The convolution operation method of claim 1, wherein the large-scale convolution operation block includes a plurality of data, and the data is allocated according to an arrangement order and a size of the small-scale convolution operation blocks. These small-scale convolution operation blocks.

The convolution operation method according to claim 1, wherein the large-scale convolution operation block has a size of 5×5 or 7×7, and the size of the small-scale convolution operation block is 3×3. .

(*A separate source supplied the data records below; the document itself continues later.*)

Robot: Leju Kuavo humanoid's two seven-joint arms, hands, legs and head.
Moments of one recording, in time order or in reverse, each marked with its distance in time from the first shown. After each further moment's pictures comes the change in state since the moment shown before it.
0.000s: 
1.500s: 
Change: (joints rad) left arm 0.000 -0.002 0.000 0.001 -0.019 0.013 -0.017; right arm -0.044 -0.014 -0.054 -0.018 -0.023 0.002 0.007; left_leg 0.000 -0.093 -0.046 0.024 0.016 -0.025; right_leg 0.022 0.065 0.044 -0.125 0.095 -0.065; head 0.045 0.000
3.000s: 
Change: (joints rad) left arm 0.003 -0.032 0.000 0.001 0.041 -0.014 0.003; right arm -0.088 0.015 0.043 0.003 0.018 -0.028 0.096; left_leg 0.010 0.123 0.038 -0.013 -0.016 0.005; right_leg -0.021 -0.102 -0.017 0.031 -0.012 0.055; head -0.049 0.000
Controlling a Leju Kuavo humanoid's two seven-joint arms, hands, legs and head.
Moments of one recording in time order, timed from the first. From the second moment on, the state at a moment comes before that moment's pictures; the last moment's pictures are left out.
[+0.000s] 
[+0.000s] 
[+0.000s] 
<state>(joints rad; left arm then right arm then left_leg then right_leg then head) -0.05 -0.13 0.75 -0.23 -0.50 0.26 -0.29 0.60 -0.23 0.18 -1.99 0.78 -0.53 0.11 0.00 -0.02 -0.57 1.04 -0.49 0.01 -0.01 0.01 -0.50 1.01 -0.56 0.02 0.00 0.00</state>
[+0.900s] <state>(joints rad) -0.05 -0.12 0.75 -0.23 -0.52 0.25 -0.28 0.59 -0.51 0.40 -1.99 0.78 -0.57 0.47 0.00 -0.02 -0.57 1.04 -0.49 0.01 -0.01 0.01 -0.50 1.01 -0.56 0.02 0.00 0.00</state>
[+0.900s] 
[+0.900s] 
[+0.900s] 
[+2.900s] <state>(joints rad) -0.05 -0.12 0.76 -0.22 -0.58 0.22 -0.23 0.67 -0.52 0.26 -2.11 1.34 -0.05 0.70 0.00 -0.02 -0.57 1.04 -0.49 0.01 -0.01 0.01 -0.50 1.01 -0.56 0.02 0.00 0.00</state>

The convolution operation method of claim 1, wherein the step of adding the partial results further comprises: providing a complex mobile address to the small-scale convolution operation blocks, the portions The results are moved in a target and superimposed on each other based on the mobile addresses.

For example, the convolution operation method described in claim 1 further includes: performing a partial operation of a subsequent layer of the convolutional neural network.